■ Exercise goal:
Lines holding the word "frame" in the following material must be counted; give only the resulting number.

■ Supplied information:
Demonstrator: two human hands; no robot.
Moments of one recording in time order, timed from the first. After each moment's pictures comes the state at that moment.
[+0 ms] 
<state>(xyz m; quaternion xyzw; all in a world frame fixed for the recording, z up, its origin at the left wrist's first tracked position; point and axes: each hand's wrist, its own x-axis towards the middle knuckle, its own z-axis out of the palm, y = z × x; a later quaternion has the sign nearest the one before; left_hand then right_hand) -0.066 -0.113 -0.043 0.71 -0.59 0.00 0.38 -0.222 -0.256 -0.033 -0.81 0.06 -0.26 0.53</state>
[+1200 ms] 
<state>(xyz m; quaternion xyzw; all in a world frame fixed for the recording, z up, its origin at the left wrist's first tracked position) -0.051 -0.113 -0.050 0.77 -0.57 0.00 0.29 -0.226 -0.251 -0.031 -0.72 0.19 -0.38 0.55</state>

■ Your solution:
2